Padahal dulu Ketua KPK Abraham Samad menuduh Olly Dondokambey, terlibat dalam korupsi proyek Pusat Pendidikan Pelatihan dan Sekolah Olahraga Nasional (P3SON) Hambalang, Bogor, Jawa Barat. "Sekarang fasenya tinggal penyidik merampungkan lalu disampaikan ke pimpinan KPK. Kalau sudah diserahkan ke pimpinan, nanti tinggal ditandatangani sprindiknya," kata Samad pada waktu itu kepada wartawan. 
 
Samad mengaku, adanya keterlibatan Olly sebagaimana yang tercantum dalam vonis terdakwa kasus P3SON Teuku Bagus Mohammad Noor (TBMN). Untuk itu, kata Samad, KPK tak akan ragu dan takut, meski berhadapan dengan nama besar PDIP sebagai tempat bernaungnya Olly. 
 
"KPK selalu bekerja profesional. Dalam putusan TBMN dijelaskan keterlibatan Olly Dondokambey. Percayalah bahwa KPK tak punya keraguan sedikit pun walaupun Olly ini berasal dari partai pemenang pilpres. KPK bekerja secara profesional. Kami tinggal menunggu laporan dari Satgas Hambalang," kata Samad.
 
Dugaan keterlibatan Olly Dondokambey dalam kasus korupsi P3SON Hambalang mencuat dalam surat dakwaan para terdakwa kasus tersebut.
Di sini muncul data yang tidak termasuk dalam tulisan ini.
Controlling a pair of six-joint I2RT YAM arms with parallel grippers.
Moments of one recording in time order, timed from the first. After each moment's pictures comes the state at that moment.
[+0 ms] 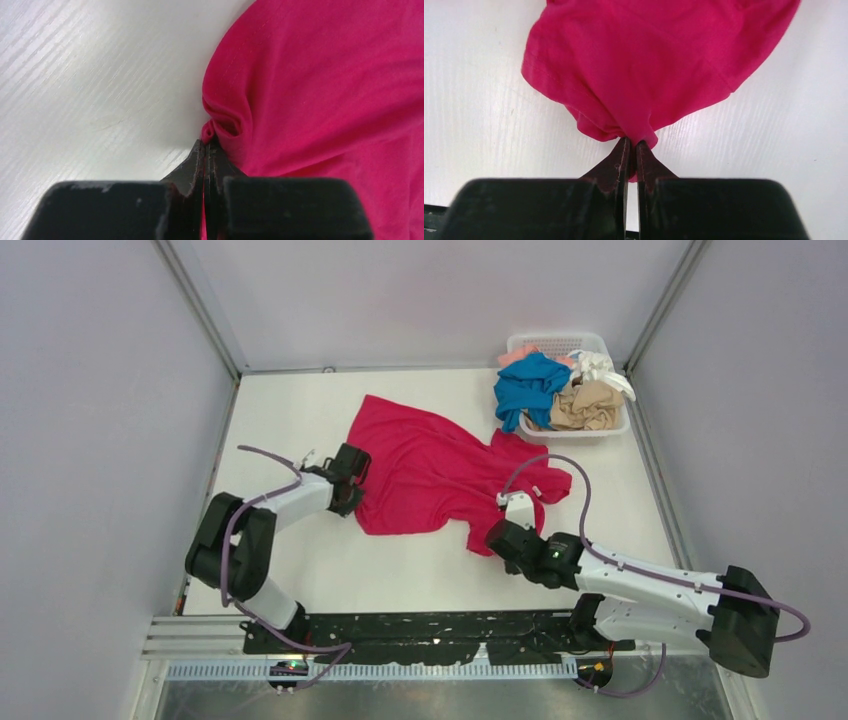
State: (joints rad) left arm -0.41 1.61 0.88 -0.46 -0.39 -1.21; right arm 1.02 1.02 0.56 -0.65 0.49 0.70
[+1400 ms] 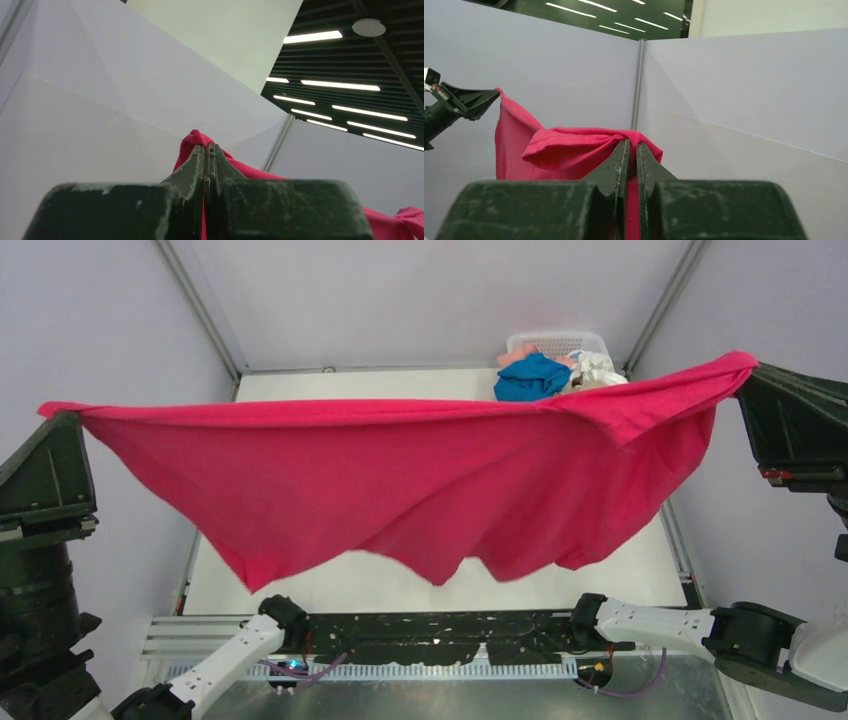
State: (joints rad) left arm -0.54 0.64 1.76 -0.31 -0.33 -0.33; right arm 0.99 0.96 2.24 -0.59 0.09 -0.16
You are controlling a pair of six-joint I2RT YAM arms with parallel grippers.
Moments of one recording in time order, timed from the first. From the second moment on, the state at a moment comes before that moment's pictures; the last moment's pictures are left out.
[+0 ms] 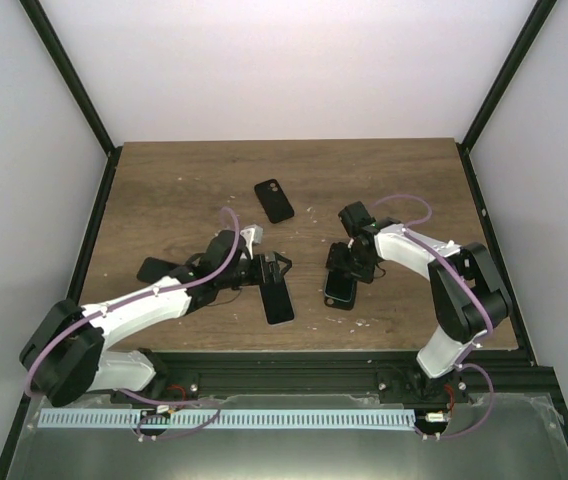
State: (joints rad) left arm -0.75 1.29 0.66 0.03 0.21 -0.79; right arm 0.45 1.66 0.99 -0.64 -0.14 0.71
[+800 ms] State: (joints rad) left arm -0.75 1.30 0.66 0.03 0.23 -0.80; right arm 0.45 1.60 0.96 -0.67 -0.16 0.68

Terlebih dalam amar putusan dua terdakwa Deddy Kusdinar dan Teuku Bagus Mohammad Noor disebutkan bahwa Bendahara Umum PDI Perjuangan itu terbukti menerima uang suap sebesar Rp2,5 miliar dari proyek P3SON, selaku anggota Badan Anggaran (Banggar) DPR-RI.
 
Hakim menyebut suap tersebut berkaitan dengan pengurusan proses anggaran proyek P3SON yang tengah dibahas di Badan Anggaran (Banggar) DPR. Sebab, melalui Banggar DPR anggaran proyek yang awalnya single years menjadi multiyears itu, meningkat  drastis jumlah anggarannya dari semula hanya Rp125 miliar menggelembung menjadi Rp2,5 triliun.
 
Sedangkan kasus Gubernur Ahok tadi terbongkar dari hasil pemeriksaan BPK (Badan Pemeriksa Keuangan). Awal Desember 2015, BPK menyerahkan hasil audit yang dilakukan institusi itu atas pembelian lahan RS Sumber Waras oleh Pemda DKI, kepada KPK.
 
Dalam temuannya, BPK menyebut Gubernur DKI Basuki Tjahaja Purnama (Ahok) bersalah dalam pembelian lahan 3,6 hektare RS Sumber Waras sebesar Rp 755 Miliar
 
Menurut BPK, dalam proses pembelian lahan tersebut setidaknya terdapat enam penyimpangan yang tak sesuai aturan.
 
Poin yang menurut BPK paling fatal soal Nilai Jual Objek Pajak (NJOP) R.S Sumber Waras yang mencapai Rp20.755.000 per meter. Padahal versi BPK, seharusnya NJOP untuk tanah yang berlokasi di Jalan Tomang Utara, Jakarta itu hanya Rp7.440.000.  
 
Sejak awal Gubernur Ahok memang terlihat seakan memaksa untuk meloloskan mega-proyek R.S. Sumber Waras ke dalam APBD perubahan Pemda DKI 2014. Hubungan Gubernur Ahok pun tampak sangat akrab dengan Nyonya Kartini Muljadi, Ketua Yayasan R.S.Sumber Waras, pemilik lahan.
 
Malah kabar yang beredar menyebutkan Gubernur Ahok dan Nyonya Kartini Muljadi lebih dulu membuat kesepakatahan besaran NJOP lahan RS Sumber Waras sebesar Rp 20.755.000. Padahal yang punya hak menentukan NJOP di DKI Jakarta adalah Dinas Penilaian Pajak Pemda Provinsi Jakarta. Bukan Ahok. Pantaslah Gubernur Ahok akan jadi pasien KPK.